Parameter	Type	Default	Description
`text`	`string`	—	Comment text
`minLen`	`number`	`10`	Minimum character length

Returns: ValidationResult with valid (boolean) and issues (array of CommentIssue).

Each issue has a code ("empty", "too_short", "all_caps", "excessive_repeats", "no_alpha") and a human-readable message.

isValidComment("Good");
// { valid: false, issues: [{ code: "too_short", message: "Comment is 4 chars (minimum 10)" }] }

isValidComment("Great class, learned a lot");
// { valid: true, issues: [] }

isValidComment("WORST PROF EVER!!!");
// { valid: false, issues: [{ code: "all_caps", message: "Comment is all uppercase" }] }

Course Codes #

cleanCourseLabel

cleanCourseLabel(raw: string): string

Cleans a scraped course label by removing parenthesized counts and normalizing whitespace.

cleanCourseLabel("CS 101 (42)"); // "CS 101"

buildCourseMapping

buildCourseMapping(scrapedLabels: Iterable<string>, validCourses: Iterable<string>): Map<string, Set<string> | null>

Maps scraped course labels to valid course codes.

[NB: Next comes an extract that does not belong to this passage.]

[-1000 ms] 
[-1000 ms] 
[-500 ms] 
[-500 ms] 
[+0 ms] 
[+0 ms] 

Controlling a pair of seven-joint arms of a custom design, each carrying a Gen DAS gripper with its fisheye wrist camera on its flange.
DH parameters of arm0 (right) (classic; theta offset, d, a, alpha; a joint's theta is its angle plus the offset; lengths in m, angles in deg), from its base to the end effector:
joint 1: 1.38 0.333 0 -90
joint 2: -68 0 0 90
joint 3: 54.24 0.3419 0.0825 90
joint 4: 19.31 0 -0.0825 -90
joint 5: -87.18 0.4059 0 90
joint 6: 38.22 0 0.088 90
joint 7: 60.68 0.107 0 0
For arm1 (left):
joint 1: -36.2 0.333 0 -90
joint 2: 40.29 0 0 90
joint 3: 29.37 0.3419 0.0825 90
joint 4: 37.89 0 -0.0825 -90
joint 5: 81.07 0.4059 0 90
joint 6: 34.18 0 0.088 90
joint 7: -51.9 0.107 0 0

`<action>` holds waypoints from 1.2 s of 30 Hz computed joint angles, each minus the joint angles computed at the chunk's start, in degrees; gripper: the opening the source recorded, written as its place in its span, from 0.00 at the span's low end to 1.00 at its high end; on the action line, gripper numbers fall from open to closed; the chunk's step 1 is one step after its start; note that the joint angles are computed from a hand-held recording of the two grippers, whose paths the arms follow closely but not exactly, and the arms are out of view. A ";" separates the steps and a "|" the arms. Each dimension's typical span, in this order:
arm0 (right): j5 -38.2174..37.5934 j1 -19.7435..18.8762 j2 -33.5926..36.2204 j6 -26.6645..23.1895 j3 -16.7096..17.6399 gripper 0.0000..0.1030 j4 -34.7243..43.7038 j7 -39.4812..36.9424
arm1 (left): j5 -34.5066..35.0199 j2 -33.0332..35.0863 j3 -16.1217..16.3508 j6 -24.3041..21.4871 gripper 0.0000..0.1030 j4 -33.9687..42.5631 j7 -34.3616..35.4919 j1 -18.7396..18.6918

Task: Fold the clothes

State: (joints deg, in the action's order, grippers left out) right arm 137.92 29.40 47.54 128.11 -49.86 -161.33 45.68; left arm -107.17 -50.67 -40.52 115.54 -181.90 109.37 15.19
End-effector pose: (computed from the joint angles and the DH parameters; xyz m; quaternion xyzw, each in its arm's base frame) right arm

Parameter	Type	Description
`scrapedLabels`	`Iterable<string>`	Labels scraped from RMP
`validCourses`	`Iterable<string>`	Known valid course codes

const mapping = buildCourseMapping(["CS 101 (42)", "MATH200"], ["CS101", "CS102", "MATH200"]);

Sentiment #

analyzeSentiment

analyzeSentiment(text: string): SentimentResult

Analyzes the sentiment of a comment using the AFINN-165 word list and Emoji Sentiment Ranking. Runs entirely locally with no external API calls.

Parameter	Type	Description
`text`	`string`	The text to analyze

Returns: SentimentResult with:

score (number) — Raw aggregate AFINN score
comparative (number) — Normalized score per word, typically in [-1, 1]
label (string) — "very positive", "positive", "neutral", "negative", or "very negative"

const result = analyzeSentiment("Amazing professor, really clear lectures!");
console.log(result.label);       // "positive"
console.log(result.comparative); // 0.5
console.log(result.score);       // 3